● **The problem**: Please repeat exactly the lines below from the one containing "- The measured" down to the one containing "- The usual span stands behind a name", both included, and nothing else.

Start of Block

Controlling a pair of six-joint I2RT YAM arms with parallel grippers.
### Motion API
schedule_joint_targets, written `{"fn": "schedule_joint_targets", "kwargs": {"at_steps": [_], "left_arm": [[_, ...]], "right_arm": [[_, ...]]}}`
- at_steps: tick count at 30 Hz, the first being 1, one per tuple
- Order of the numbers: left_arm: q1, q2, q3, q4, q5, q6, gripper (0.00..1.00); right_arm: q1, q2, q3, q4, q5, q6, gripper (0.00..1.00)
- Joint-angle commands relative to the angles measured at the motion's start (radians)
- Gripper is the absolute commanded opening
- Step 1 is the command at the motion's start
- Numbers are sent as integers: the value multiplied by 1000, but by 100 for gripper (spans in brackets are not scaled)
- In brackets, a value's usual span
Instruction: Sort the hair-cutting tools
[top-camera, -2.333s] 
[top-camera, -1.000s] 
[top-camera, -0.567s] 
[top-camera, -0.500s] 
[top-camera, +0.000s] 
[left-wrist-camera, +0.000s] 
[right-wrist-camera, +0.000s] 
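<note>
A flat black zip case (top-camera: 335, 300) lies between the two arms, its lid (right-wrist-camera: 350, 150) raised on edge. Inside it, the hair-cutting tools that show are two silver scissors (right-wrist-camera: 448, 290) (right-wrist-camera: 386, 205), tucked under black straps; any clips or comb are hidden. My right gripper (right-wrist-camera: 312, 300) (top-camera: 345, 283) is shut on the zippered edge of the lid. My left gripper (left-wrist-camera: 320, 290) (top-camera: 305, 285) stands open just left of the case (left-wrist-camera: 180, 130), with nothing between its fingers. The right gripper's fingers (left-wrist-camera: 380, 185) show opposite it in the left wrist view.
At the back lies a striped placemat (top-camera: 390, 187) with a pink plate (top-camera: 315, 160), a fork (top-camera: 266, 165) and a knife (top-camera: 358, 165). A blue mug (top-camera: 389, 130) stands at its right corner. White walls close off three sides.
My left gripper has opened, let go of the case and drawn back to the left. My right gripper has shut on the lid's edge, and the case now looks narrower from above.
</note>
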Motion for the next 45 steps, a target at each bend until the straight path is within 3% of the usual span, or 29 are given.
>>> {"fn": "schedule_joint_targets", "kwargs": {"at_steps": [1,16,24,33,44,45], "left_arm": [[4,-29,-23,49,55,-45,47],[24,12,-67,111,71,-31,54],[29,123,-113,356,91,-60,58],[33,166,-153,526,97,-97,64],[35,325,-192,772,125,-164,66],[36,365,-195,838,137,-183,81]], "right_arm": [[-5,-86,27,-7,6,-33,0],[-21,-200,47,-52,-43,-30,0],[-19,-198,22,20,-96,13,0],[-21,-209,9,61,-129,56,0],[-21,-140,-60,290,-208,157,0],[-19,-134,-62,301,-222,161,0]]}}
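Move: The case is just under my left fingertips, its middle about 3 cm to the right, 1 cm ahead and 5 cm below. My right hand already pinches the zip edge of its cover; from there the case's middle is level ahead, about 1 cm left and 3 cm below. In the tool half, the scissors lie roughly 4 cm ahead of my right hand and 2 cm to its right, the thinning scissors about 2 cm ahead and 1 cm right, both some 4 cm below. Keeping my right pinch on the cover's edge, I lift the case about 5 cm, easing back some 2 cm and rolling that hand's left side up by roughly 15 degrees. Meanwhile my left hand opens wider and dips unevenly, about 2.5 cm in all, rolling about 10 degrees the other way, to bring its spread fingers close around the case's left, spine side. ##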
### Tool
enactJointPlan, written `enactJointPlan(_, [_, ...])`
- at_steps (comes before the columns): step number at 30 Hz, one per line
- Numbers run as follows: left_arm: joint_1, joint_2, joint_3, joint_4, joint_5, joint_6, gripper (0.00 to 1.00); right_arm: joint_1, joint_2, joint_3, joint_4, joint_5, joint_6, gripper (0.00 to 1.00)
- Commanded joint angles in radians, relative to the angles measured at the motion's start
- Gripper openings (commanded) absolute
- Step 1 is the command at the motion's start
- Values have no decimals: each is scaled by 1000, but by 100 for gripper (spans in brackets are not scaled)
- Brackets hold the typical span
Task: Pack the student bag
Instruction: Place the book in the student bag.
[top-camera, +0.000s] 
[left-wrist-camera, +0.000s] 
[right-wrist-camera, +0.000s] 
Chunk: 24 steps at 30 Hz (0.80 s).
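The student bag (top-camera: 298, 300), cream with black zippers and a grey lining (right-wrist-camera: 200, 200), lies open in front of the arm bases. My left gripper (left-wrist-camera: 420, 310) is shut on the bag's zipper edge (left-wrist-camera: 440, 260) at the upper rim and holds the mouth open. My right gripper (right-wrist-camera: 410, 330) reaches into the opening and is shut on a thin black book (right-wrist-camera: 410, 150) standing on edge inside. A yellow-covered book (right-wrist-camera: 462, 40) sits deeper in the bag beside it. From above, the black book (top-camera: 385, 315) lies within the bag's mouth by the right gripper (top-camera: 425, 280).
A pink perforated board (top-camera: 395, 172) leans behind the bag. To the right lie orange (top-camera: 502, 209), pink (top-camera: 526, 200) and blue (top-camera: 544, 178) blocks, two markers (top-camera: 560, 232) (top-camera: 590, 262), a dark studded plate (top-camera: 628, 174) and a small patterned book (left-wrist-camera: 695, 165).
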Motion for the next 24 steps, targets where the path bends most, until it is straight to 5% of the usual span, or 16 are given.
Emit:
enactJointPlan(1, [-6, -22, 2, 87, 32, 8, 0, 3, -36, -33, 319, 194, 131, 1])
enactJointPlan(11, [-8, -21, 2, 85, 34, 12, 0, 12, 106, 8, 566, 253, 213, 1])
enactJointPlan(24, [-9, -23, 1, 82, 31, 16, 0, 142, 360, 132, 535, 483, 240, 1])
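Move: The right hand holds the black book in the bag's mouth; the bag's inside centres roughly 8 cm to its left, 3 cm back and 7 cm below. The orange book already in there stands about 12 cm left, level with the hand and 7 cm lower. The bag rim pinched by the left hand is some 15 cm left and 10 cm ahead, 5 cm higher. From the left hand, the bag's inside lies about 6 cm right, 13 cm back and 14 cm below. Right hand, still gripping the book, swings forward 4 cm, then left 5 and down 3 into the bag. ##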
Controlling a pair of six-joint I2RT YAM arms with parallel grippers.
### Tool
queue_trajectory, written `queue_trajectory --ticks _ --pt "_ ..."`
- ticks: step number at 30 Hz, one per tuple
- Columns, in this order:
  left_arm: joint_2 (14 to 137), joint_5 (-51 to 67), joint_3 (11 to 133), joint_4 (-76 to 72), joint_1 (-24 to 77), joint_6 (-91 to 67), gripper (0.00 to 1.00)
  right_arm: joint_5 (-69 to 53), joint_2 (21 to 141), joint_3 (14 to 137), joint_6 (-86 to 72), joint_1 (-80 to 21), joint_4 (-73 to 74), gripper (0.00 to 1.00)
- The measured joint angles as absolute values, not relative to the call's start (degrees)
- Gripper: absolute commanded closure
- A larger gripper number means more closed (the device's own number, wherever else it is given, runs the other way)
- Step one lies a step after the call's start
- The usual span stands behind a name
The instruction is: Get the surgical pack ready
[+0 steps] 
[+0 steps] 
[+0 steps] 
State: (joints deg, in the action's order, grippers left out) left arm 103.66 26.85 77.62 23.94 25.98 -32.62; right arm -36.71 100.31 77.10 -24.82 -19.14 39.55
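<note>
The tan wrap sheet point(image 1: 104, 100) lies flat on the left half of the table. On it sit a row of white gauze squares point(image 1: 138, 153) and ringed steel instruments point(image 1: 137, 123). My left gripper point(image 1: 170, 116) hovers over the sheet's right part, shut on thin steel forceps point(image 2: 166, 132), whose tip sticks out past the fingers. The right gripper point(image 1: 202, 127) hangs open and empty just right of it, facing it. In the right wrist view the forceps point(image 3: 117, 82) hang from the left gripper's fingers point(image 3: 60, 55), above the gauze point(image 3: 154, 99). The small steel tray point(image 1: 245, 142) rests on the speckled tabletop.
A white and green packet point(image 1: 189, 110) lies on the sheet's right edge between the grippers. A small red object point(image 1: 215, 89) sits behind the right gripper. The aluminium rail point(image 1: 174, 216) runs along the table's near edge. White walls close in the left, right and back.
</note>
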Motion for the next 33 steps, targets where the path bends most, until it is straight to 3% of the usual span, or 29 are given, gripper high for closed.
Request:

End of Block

● **Result below**:
- The measured joint angles as absolute values, not relative to the call's start (degrees)
- Gripper: absolute commanded closure
- A larger gripper number means more closed (the device's own number, wherever else it is given, runs the other way)
- Step one lies a step after the call's start
- The usual span stands behind a name

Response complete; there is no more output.